Friday, July 25, 2008

Roti Canai...Ohh Roti Canai..

Today I ate 4 pieces of Roti Canai. But not in one go though. 15 to 20 years ago yes, I could wallop 4 rotis in one serving. I think Azad or Mafeitz can testify to this because we always go to Warong Selera restaurant to eat canai after our morning school session. At that time it only costs us 50 sen per roti.

Roti canai is Malaysia's favourite breakfast meal. Almost anywhere we go, the choice is either nasi lemak or roti canai for breakfast. Check out flicker and look at how many pictures posted about roti canai! It's even on Wiki!

Today I had roti for breakfast at Raju restaurant in PJ. The place is cosy, very relaxing, unlike any other mamak restaurant I've been too. They serve roti using banana leaf and they charge you RM1.20 per roti. Not bad at all considering that they offer you unique ambiance to savour your canai.

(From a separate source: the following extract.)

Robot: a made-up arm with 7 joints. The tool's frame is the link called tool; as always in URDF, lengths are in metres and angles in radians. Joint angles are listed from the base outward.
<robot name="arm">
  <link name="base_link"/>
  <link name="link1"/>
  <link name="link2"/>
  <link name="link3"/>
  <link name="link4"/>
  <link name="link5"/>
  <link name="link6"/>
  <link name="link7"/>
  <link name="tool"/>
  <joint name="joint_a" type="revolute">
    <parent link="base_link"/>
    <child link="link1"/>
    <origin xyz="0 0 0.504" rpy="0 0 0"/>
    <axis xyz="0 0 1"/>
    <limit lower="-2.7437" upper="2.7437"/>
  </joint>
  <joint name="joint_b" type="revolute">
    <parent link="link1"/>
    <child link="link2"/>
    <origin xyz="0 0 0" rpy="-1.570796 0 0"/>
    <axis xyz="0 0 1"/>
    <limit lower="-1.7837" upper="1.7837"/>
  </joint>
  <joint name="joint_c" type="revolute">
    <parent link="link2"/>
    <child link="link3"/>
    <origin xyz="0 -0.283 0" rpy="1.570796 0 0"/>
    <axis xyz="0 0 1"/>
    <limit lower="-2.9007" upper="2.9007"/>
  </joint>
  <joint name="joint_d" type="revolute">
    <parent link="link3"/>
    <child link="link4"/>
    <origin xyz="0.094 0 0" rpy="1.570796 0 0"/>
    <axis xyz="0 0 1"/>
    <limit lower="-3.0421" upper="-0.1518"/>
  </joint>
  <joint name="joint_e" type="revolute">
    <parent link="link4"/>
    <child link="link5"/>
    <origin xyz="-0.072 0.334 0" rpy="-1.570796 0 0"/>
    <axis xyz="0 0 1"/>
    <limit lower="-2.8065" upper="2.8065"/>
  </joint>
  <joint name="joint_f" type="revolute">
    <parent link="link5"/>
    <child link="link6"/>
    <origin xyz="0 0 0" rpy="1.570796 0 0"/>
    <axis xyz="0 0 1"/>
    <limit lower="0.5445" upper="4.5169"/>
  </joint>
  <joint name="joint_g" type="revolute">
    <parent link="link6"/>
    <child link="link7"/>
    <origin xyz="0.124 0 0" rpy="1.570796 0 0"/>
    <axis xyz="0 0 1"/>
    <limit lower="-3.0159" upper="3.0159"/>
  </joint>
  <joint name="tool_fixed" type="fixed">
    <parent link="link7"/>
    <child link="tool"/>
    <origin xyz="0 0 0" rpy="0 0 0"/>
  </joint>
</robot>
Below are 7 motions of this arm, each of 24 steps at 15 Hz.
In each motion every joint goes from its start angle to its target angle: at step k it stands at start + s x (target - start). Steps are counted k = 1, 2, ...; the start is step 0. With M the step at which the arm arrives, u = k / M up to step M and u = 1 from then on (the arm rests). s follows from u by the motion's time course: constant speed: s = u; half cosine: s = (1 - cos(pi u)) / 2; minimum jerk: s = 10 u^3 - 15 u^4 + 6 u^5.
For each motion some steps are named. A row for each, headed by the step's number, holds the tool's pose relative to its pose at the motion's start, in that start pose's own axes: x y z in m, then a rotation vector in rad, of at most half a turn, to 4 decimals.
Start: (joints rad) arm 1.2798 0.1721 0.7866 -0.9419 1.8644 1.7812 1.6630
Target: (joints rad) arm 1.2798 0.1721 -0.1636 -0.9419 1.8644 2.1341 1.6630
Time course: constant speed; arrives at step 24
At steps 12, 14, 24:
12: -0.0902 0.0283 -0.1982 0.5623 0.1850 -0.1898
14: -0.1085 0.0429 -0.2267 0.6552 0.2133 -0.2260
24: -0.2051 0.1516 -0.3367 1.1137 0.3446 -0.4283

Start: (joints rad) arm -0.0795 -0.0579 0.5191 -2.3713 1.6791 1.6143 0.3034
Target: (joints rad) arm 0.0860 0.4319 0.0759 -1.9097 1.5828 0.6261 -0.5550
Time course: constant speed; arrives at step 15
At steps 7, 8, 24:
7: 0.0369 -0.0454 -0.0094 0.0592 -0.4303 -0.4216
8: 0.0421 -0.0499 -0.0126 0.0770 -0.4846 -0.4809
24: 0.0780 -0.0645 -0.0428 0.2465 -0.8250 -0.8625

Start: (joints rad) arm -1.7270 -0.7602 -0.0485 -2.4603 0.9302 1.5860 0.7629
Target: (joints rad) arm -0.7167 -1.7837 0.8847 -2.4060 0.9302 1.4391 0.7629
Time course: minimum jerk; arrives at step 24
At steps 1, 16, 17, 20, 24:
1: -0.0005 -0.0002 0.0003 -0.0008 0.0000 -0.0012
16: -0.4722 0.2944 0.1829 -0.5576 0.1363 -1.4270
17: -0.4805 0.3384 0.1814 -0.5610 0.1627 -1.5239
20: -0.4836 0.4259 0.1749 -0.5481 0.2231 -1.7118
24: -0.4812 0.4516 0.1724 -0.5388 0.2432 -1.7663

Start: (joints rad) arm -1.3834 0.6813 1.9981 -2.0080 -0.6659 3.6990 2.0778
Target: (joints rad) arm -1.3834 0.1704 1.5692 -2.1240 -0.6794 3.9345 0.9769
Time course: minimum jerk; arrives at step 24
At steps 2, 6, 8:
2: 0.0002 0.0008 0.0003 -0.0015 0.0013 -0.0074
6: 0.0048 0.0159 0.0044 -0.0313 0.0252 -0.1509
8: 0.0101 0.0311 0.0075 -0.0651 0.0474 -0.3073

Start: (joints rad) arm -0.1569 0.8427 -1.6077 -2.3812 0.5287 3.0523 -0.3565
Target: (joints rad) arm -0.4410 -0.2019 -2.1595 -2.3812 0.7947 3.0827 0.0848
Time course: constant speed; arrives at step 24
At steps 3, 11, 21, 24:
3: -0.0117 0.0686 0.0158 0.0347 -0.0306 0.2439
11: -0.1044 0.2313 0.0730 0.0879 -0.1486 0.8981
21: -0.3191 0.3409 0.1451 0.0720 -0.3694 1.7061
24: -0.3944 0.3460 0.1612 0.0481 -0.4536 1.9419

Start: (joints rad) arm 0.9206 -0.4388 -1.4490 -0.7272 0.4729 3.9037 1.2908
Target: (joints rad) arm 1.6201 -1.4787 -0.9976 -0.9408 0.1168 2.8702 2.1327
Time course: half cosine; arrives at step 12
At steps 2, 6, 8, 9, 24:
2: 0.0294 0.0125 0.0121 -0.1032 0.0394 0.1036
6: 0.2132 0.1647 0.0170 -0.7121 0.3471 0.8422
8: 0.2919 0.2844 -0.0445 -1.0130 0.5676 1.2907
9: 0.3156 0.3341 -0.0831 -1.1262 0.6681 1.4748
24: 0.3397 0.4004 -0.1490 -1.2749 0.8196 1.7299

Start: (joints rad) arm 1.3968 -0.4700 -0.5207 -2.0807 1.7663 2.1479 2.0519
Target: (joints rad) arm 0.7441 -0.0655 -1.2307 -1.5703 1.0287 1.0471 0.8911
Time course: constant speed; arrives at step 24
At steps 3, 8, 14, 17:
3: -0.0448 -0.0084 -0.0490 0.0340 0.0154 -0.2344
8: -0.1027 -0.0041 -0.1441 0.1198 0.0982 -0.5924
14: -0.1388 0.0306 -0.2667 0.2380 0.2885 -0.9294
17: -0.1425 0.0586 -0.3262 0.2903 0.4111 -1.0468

In the evening, I went to this roti place at the Curve, Mutiara Damansara. This place is recommended by Megat Harris. He and his wife always come here for breakfast. No wonder I don't see them at Tesco Kayu restaurant on Sundays. They've found a better place! The roti here is lazat!. Lemak and gebu.

I know some of us might be drooling looking at these pictures!..hehehe

My favourite place is still the same. It's the champion. This mamak restaurant is located at PJ state nearby Maybank, opposite the multi storey parking place (where you can find the famous kari kepala ikan).

I can't remember the name of that restaurant, but the roti is soooo nice. It has a fine balance between juicy a.k.a greasiness, crispiness and richness in taste. This place is highly recommended. I forgot how much I paid for it. It's so good that the price is not a matter to me.

I think Malaysian can develop this one particular skill. Just like how people developed the art of wine tasting, we should develop this Roti Canai tasting skills. The sensory examination and evaluation of Roti Canai. hehehe...

A true Canai lover would be able to describe the range of flavors, aroma and general characteristics of a perfect roti canai. But in the first place, what is a perfect roti canai?? Can anyone describe it?? Is it in the preparation? Texture and taste? The shape?

That's why laaa we need to develop roti canai scoring! Perhaps Hitz.FM can come out with something! Imagine when JJ and Rudy conducts canai tasting on air...them describing the perfect canai would be hilarious!